Социальная революция в России 1917–1921 гг. представляла собой мощный подъем движения трудящихся и их самоорганизации в различных формах (Советов, фабрично-заводских комитетов, профессиональных объединений, коммун, крестьянских комитетов, кооперативов и т. д.) к захвату фабрик, заводов и земли, к социализации производства и другим преобразованиям снизу. После свержения буржуазного Временного правительства в октябре 1917 г. в стране на несколько месяцев установилось своеобразное равновесие сил между трудовыми массами и новой властью. С одной стороны, действовали органы самоуправления трудящихся, требовавших социализма. С другой — существовало большевистское правительство. Его программа вначале “не предусматривала непосредственной экспроприации капиталистов”, предложенные им меры (всеобщее введение рабочего контроля при сохранении частной собственности, национализация банков и земли, постепенное огосударствление монополизированных отраслей при сохранении смешанной экономики) “не означали качественного переворота в социальной структуре российской экономики”. Но бурное развитие революционной инициативы трудящихся заставило считаться с собой новые власти, которые под их давлением шли в проведении преобразований дальше, нежели полагали вначале[93]. Часто “верхам” приходилось просто санкционировать экспроприации, уже осуществленные “снизу”.
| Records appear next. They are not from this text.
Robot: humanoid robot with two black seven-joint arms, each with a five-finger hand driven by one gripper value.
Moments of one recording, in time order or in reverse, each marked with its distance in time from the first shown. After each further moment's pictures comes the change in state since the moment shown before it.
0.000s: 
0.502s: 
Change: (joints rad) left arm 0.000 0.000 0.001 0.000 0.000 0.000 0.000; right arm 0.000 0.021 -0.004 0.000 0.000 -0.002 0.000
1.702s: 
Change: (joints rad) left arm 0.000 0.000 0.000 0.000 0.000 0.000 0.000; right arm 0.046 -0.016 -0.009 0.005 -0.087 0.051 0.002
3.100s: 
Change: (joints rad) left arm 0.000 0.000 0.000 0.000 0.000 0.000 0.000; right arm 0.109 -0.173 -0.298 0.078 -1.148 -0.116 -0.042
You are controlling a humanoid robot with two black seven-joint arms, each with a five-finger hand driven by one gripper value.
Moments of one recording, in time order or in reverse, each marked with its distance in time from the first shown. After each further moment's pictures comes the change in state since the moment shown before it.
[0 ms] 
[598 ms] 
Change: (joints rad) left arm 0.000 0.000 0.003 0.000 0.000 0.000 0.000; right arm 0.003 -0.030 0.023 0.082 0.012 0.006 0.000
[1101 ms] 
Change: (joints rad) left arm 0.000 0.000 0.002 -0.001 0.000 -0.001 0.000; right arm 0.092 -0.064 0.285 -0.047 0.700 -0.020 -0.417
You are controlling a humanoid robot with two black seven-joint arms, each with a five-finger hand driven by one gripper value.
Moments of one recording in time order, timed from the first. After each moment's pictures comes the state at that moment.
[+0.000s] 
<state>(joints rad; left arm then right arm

В то же время, пролетарским и крестьянским организациям, несмотря на размах революционного движения, не удавалось наладить между собой прямые взаимосвязи, независимые от государства. Самоуправляющиеся фабрики и заводы работали нескоординированно, без капиталистов, но по-старому. Развитых революционно-синдикалистских структур, которые могли бы подготовить трудящихся к управлению производством и сразу после свержения буржуазной власти организовать его на социалистических началах, не существовало. Немецкий анархо-синдикалист А. Сухи, посетивший Россию в 1920 г., отмечал: “Контроль над промышленностью, которого добивались рабочие в октябре 1917 года, в конце концов окреп настолько, что превратился во власть на предприятиях. Но захват предприятий рабочими — это только негативная сторона дела, позитивная сторона — это управление. Отсутствие… каких-либо предназначенных для этого (негосударственных. — В.Д.) организаций привело к тому, что рабочие, которые… были знакомы только с капиталистическим способом хозяйствования, сохранили его идею и продолжали вести хозяйство в капиталистическом духе. Поскольку они взяли фабрики в свои руки, то сами встали на место частных собственников… Отныне они просто делили полученную прибыль между собой”[94]. Сохранение конкуренции между предприятиями, отсутствие механизмов удовлетворения потребностей через самоорганизацию снизу, работа каждого завода на свой страх и риск усиливали экономическую неразбериху, Что, в свою очередь, давало большевистской власти повод ликвидировать самоуправление в промышленности и огосударствить ее.